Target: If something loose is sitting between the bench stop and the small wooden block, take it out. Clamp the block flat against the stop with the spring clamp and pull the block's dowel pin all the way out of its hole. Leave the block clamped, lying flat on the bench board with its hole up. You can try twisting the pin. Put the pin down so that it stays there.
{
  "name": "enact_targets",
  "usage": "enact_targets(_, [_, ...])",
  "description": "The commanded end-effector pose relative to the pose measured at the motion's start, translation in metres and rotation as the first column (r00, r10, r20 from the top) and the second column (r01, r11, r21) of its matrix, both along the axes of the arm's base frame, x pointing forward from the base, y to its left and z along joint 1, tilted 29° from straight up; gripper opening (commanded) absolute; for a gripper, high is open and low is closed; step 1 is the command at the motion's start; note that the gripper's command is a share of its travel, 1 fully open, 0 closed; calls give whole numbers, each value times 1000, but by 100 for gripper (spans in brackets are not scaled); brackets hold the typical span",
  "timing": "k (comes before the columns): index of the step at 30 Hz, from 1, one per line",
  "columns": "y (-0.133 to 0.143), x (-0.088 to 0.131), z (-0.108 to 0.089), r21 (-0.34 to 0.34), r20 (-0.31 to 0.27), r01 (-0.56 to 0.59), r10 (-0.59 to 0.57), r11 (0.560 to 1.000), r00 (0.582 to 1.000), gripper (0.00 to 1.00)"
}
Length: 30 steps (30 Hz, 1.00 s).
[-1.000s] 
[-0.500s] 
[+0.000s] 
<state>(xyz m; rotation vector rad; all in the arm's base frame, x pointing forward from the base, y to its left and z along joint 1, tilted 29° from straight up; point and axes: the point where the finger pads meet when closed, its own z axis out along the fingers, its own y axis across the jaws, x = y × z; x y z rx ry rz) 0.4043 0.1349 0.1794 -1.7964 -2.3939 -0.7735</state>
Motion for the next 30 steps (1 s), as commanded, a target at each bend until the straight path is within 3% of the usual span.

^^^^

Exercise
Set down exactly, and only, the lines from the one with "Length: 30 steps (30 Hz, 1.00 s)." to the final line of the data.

Answer below
Length: 30 steps (30 Hz, 1.00 s).
[-1.000s] 
[-0.500s] 
[+0.000s] 
<state>(xyz m; rotation vector rad; all in the arm's base frame, x pointing forward from the base, y to its left and z along joint 1, tilted 29° from straight up; point and axes: the point where the finger pads meet when closed, its own z axis out along the fingers, its own y axis across the jaws, x = y × z; x y z rx ry rz) 0.4043 0.1349 0.1794 -1.7964 -2.3939 -0.7735</state>
Motion for the next 30 steps (1 s), as commanded, a target at each bend until the straight path is within 3% of the usual span.

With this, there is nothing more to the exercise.